Name	Type	Description
`model`req	`string`	TTS model id.
`input`req	`string`	Text to synthesise.
`voice`	`string`	Voice id — varies per model (e.g. 'af_bella').
`response_format`	`'wav' \| 'mp3' \| 'opus'` default `'wav'`	Audio container. mp3/opus may 501 if engine transcode isn't ready.
`speed`	`number 0.5–2.0` default `1`	Playback speed multiplier.

Response

// Body is binary audio (Content-Type: audio/wav).
// Inspect the X-Openalchemy-* response headers:
//   X-Openalchemy-Request-Id
//   X-Openalchemy-Audio-Seconds
//   X-Openalchemy-Cost

curl https://api.openalchemy.io/v1/audio/speech \
  -H "Authorization: Bearer $OPENALCHEMY_API_KEY" \
  -H "Content-Type: application/json" \
  -d '{
  "model": "kokoro-tts-v1",
  "input": "Hello from OpenAlchemy.",
  "voice": "af_bella",
  "response_format": "wav"
}' \
  --output speech.wav

Try it in the playground→

Tweak the request live and copy the resulting code back here.

Errors

Errors follow the OpenAI shape: a JSON body with an error object carrying message, type, and code. Branch on code, not on the HTTP status — the same status can carry several codes.

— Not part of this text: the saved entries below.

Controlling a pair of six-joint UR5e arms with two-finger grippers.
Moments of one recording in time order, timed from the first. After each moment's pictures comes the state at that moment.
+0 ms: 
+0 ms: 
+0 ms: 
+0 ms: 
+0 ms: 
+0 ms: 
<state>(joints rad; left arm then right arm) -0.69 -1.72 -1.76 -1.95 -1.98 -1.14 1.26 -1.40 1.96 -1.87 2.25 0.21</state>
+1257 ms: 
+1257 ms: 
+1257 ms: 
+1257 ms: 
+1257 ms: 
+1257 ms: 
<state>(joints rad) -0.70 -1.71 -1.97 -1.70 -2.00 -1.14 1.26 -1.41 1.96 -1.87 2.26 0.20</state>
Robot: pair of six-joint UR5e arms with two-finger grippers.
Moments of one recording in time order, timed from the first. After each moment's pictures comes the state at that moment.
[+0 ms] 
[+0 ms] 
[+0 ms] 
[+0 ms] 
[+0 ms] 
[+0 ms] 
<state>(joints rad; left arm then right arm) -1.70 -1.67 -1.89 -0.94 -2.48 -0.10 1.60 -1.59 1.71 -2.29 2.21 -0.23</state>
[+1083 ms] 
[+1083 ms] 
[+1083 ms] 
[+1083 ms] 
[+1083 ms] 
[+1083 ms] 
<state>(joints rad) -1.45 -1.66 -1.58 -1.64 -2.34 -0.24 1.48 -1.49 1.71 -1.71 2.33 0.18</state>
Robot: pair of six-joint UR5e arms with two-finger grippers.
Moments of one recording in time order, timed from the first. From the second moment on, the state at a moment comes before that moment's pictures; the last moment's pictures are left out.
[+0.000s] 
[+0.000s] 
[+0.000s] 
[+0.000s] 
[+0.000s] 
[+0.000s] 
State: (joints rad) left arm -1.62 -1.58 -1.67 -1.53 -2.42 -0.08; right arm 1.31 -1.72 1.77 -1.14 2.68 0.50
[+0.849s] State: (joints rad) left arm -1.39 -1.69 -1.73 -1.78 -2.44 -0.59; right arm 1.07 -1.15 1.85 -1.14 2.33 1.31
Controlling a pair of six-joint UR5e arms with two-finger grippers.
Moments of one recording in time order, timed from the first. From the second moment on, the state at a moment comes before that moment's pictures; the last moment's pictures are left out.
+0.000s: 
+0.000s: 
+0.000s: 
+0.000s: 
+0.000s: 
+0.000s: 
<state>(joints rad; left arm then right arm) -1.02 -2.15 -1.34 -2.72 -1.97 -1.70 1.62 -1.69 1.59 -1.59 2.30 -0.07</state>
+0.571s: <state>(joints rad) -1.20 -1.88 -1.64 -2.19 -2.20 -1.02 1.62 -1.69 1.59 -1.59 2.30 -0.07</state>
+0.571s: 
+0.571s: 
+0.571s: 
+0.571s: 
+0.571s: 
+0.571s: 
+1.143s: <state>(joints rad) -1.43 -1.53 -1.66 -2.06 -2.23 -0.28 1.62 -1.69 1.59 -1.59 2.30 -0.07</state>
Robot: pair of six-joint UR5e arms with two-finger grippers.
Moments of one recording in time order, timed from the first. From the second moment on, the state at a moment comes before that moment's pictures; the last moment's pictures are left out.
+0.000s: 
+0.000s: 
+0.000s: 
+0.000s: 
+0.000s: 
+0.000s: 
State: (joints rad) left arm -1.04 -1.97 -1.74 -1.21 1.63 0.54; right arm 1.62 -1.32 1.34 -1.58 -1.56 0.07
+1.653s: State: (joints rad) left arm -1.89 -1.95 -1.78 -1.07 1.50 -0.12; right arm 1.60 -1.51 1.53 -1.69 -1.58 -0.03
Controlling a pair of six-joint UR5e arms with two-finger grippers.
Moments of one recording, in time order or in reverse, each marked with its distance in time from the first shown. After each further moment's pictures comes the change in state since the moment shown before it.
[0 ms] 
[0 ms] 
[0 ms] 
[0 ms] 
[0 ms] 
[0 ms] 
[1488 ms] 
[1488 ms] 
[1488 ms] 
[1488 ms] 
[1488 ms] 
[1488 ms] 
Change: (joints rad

401invalid_api_keyBearer token missing, malformed, or revoked.

402insufficient_balanceEstimated cost exceeds spendable balance.

403model_not_allowedThis API key isn't authorised for the requested model.

404model_not_foundModel id is not registered.

429rate_limitedPer-key RPM or TPM limit exceeded.

503no_workers_for_modelNo grid worker is currently serving this model.

503model_not_pricedOperator hasn't published a credit_pricing row for this model's tier.

501stream_not_implementedSet stream=false until M2 lands SSE.

Error body

{
  "error": {
    "message": "Insufficient credit balance for this request.",
    "type": "billing_error",
    "code": "insufficient_balance"
  }
}

Rate limits

Rate limits are enforced per API key and expressed in two dimensions: RPM (requests per minute) and TPM (tokens per minute, summed across input + output). Both default to a free-tier ceiling; tiers expand automatically as you top up credits.

When you exceed a limit we return 429 rate_limited with a Retry-After header (seconds). The OpenAI SDKs honour this automatically; for custom clients, back off and retry.

Sustained 503 no_workers_for_model on a specific model is a capacity signal, not a rate-limit signal — pick a peer model from /models or open an issue so we can route additional providers to it.

Something missing? Drop notes in /logs when a request misbehaves — the x_openalchemy.request_id on the response is what we'll ask for first.